▶

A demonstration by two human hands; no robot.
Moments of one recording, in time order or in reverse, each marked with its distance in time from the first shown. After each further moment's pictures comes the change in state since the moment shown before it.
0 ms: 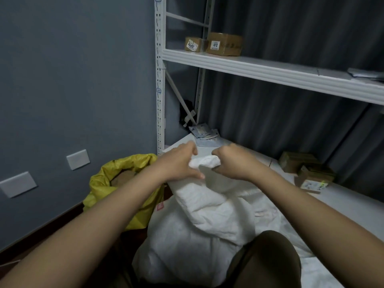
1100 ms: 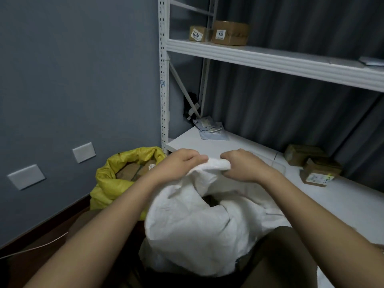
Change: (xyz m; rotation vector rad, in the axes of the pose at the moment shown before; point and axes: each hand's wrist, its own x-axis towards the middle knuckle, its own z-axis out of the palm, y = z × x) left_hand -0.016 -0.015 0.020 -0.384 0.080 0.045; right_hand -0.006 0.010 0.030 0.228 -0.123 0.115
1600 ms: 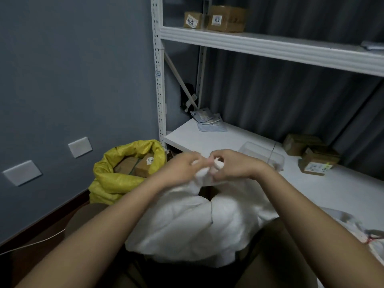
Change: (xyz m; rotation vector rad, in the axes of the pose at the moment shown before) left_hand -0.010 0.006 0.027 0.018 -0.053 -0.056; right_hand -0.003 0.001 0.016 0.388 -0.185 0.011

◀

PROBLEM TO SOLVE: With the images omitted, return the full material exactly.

FINAL ANSWER:
A demonstration by two human hands; no robot.
Moments of one recording, in time order or in reverse, each marked with its distance in time from the first shown. After each further moment's pictures comes the change in state since the moment shown before it.
0 ms: 
1100 ms: 
Change: (xyz m; rotation vector rad, in the axes of the pose at the moment shown before; point and axes: each hand's wrist, its own x-axis towards the middle knuckle, its own z-axis out of the palm, y = z × x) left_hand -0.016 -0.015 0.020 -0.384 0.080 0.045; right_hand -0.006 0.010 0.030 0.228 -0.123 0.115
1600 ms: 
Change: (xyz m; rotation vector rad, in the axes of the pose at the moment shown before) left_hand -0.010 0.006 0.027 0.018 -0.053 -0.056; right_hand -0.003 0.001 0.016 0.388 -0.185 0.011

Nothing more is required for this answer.